# What type of animal did this?



## Killmeh (Mar 1, 2018)

Not sure if this is the right forum. These little holes are only an inch or so deep..just a few on my property but my neighbors property has a bunch.

Tried to get pics as best as possible.


----------



## Killmeh (Mar 1, 2018)

I researched voles but did not see any of the paths or tunnels


----------



## FlaDave (Jul 10, 2018)

I'm voting an armadillo did that.


----------



## Killmeh (Mar 1, 2018)

We do have a lot of those around although this is the first time I've seen them attack yards, must be bug eating. Any spray to keep them away?


----------



## FlaDave (Jul 10, 2018)

No experience with them in my yard but I've heard blood meal is a great animal deterrent. Chayenne pepper has been said to work. Chicken wire or fence. Dogs work great, they tend to smell predator urine and stay away from the area.
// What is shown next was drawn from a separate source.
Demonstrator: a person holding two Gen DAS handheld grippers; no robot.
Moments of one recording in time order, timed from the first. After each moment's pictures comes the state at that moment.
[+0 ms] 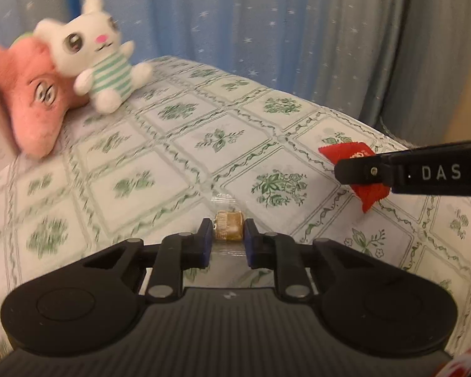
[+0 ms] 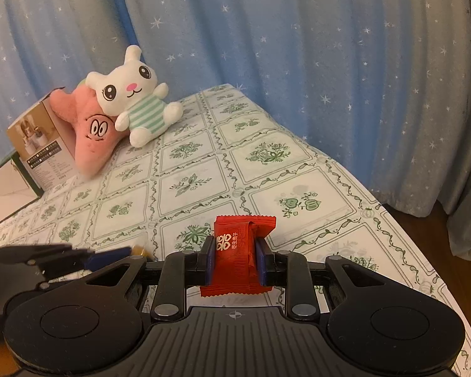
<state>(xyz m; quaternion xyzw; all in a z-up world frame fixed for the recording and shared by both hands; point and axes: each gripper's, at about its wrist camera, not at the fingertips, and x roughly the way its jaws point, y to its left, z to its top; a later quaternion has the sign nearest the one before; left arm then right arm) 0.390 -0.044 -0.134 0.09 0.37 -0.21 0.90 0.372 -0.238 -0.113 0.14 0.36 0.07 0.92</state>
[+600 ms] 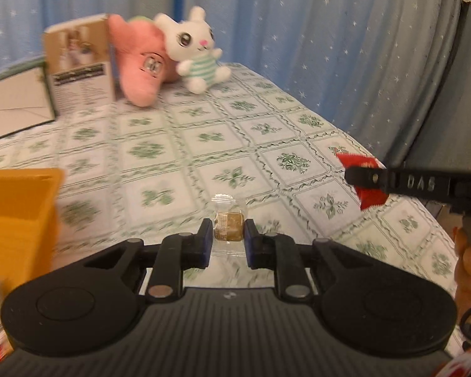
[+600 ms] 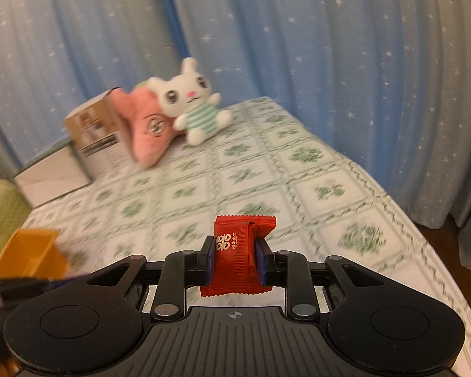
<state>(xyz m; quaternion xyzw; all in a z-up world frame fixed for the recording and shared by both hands) 0.251 0.018 -0.059 0.00 0.37 -0.10 0.92 0.280 -0.207 -0.064 0.12 0.34 0.12 0.93</state>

Yeah armadillos root for bugs/grubs/worms mostly at night.


----------



## Jacob_S (May 22, 2018)

Squirrels maybe, or possibly cicadas coming out the ground.


----------



## CenlaLowell (Apr 21, 2017)

FlaDave said:


> I'm voting an armadillo did that.


+1


----------



## Killmeh (Mar 1, 2018)

Looked back on the camera ... definitely armadillo, could tell a mile away how it just moseyed on in and started going to town lol


----------



## Killmeh (Mar 1, 2018)

Here is the culprit!


----------



## rhanna (Jun 7, 2017)

I think the better question is why


----------



## TN Hawkeye (May 7, 2018)

When I lived in Florida we would put various types of food out with cayenne pepper sprinkled all over it. It seemed to do a decent job of keeping them away. If you have a night vision camera you can also see them go nuts when they eat it.


----------